Sometimes I feel like an addict, except the only person my climbing ever hurt was my father. I’m sure as shit making amends for it now.

10

Olivia

School begins.

Between that and practice, I don't fall asleep at night. I collapse. Which is ideal. Exhaustion tends to keep the dreams at bay.

I have fresh legs every day, not that Will is any less displeased. I'm running well, but he only seems to find fault. I am,by far, the fastest girl on the team, but every day he stands there looking for things to criticize, bitching about my turn-over rate and stride length, or making me stay after everyone else to run next to a metronome for Christ’s sake. I’m doing every fucking thing he asks and he’s still treating me like a burden, a charity case he’s been forced to take on.

“Good job,” he says to Erin and Betsy at the end of practice. I approach and his smile fades. "Your kick was off on the last lap."

"Well, I came in ahead of everyone else,” I snap, “so maybe the rest of the team's kick was off too.”

There's a small muscle at the corner of his jaw that pops when he's mad. That muscle and I are practically family I know it so well.

"If you're not interested in improving," he says, "then stop taking up a spot that could be used by someone who is." Even now, in the midst of his anger, I can't stop noticing things about him. His eyes are the brightest blue, like a postcard of the Caribbean. Especially when he's mad.
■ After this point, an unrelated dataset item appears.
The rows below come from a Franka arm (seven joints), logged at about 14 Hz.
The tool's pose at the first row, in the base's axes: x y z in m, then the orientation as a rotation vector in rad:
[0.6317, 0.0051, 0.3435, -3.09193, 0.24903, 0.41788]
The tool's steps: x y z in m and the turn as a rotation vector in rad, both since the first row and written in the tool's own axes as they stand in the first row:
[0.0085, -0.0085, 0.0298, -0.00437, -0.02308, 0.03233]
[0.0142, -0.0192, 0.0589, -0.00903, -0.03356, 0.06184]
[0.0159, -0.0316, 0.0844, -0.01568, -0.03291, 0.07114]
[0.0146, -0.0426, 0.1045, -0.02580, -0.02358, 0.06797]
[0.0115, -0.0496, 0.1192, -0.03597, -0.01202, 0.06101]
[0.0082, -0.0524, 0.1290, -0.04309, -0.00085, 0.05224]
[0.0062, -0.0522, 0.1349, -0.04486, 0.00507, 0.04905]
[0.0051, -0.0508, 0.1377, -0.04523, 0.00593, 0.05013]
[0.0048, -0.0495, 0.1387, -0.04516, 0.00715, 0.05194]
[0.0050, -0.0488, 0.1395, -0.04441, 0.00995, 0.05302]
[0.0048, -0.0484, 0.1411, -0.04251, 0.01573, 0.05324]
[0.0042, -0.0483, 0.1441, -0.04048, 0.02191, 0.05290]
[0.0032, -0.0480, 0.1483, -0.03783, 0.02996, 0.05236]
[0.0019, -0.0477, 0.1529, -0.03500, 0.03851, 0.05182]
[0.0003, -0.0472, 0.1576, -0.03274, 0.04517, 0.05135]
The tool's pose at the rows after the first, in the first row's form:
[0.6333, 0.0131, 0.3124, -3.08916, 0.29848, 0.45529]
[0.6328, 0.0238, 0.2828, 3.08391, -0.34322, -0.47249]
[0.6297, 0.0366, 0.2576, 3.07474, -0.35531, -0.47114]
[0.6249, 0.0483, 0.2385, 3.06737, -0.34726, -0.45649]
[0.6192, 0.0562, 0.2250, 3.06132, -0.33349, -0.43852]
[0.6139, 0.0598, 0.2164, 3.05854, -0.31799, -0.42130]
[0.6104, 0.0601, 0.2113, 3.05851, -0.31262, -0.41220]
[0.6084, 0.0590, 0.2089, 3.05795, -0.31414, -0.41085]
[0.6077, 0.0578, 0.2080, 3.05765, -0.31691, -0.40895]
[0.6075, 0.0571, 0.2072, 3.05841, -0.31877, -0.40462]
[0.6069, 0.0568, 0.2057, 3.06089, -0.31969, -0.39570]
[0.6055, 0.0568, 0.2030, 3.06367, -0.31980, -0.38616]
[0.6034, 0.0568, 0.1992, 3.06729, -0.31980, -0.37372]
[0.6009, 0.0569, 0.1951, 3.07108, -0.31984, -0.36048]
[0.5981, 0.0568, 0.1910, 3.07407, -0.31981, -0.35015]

"Yeah, you'd love that, wouldn't you? I’m apparently the only person on this team who needs constant correction."

"Has it ever occurred to you that I ask more of you because I think you’re capable of more?” he demands. “The rest of those girls are giving me everything they have, but you are not. Do you want me to just let you plod along and get through college having never taken first when you know you have the potential to?"

For the first time ever, I don't feel anger in response to his words but an inexplicable urge to cry. I prefer anger. I don't know what to do with this other feeling. "I'm going to shower now," I say, my voice slightly hoarse. He nods, looking unhappy and puzzled at the same time. Possibly even concerned.

I don't want his concern.

God knows it won’t last.

On Thursday, Hannah brings this massive box of stuff that her mother has sent, full of homemade cookies and peanut brittle and even rolls of quarters for the laundry.

“Ugh, snickerdoodles," says Hannah, throwing the bag into the center of the table. "I'm already sick of snickerdoodles and school’s only just begun."

"At least your mom sends you homemade stuff. My mom just sent me a bag of Oreos," laughs Nicole. "Like I couldn't go to the store and buy my own Oreos."

Hannah passes me the bag and I hand it on to Erin as if it's toxic, my stomach tight and my throat dry.

"Oh my God, Finn, live a little," gripes Erin. She takes a cookie from the bag and pushes it toward my mouth, but I avert my head.

"I don't like snickerdoodles," I tell her. It's a lie. What I don't want is the queasy feeling this whole thing causes in my stomach. This tangible reminder that this is what other people have – a family who cares that they are gone.

“Saw Will’s girlfriend heading to his office just before we left,” smirks Nicole. “Looks like someone’s getting a little a.m. wake-up call.”

“Not necessarily,” counters Erin. “She works for the university. Maybe they’re just meeting for breakfast. Is she hot?”